How do you differentiate #f(x)=sin^2(lnx)xcos^2(x^2)# using the chain rule?

1 Answer
May 15, 2017

#=-4x^2sin^2(lnx)sin(x^2)cos(x^2)+sin^2(lnx)cos^2(x^2)+xsin(2lnx)cos^2(x^2)

Explanation:

#=[sin^2(lnx)][d/dx(xcos^2(x^2))]+[d/dx(sin^2(lnx))][xcos^2(x^2)]#
#=[sin^2(lnx)][(x)(d/dx(cos^2(x^2)))+(1)(cos^2(x^2))]+[(2sin(lnx)cos(lnx))/x][cos^2(x^2)]#
#=[sin^2(lnx)][(x)(-2sin(x^2)cos(x^2)(2x))+cos^2(x^2)]+[sin(2lnx)cos^2(x^2)]#
#=-4x^2sin^2(lnx)sin(x^2)cos(x^2)+sin^2(lnx)cos^2(x^2)+xsin(2lnx)cos^2(x^2)#

The chain rule is very messy here but this should guide you:
For #sin^2(lnx)#, differentiate the quadratic term, triginometric term, #ln# term and lastly the #x# term.
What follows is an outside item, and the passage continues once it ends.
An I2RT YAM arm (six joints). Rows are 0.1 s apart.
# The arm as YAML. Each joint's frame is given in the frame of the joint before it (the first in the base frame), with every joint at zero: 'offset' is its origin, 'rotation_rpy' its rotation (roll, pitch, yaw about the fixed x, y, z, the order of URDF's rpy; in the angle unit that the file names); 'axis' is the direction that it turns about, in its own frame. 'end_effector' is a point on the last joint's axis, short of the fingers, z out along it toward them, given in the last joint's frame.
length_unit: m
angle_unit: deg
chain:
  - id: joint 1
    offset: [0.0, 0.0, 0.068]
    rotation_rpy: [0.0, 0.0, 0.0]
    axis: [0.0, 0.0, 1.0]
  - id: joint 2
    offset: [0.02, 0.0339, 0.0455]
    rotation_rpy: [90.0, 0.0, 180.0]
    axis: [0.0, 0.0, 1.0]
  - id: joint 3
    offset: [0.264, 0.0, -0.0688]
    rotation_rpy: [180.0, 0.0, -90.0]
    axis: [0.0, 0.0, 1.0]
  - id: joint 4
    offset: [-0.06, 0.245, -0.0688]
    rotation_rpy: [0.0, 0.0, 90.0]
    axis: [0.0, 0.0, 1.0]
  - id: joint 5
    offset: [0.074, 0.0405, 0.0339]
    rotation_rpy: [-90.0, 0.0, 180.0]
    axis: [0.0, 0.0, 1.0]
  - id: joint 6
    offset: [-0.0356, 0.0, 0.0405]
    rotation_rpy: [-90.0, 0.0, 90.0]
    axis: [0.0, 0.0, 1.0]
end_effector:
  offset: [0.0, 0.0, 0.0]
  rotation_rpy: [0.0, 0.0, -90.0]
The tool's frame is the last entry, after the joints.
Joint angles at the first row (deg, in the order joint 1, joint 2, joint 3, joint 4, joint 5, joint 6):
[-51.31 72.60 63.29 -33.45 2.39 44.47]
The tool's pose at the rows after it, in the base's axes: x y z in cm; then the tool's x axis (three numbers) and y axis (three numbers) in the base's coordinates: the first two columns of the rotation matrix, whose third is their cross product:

For #xsin^2(x^2)# Use Product Rule to separate #x#. Differentiate the quadratic term, then the trigonometric term then the inside #(x^2)# term.
#d/dx[cos^2(x^2)]->2cos(x^2)->-2cos(x^2)sin(x^2)->-4xsin(x^2)cos(x^2)#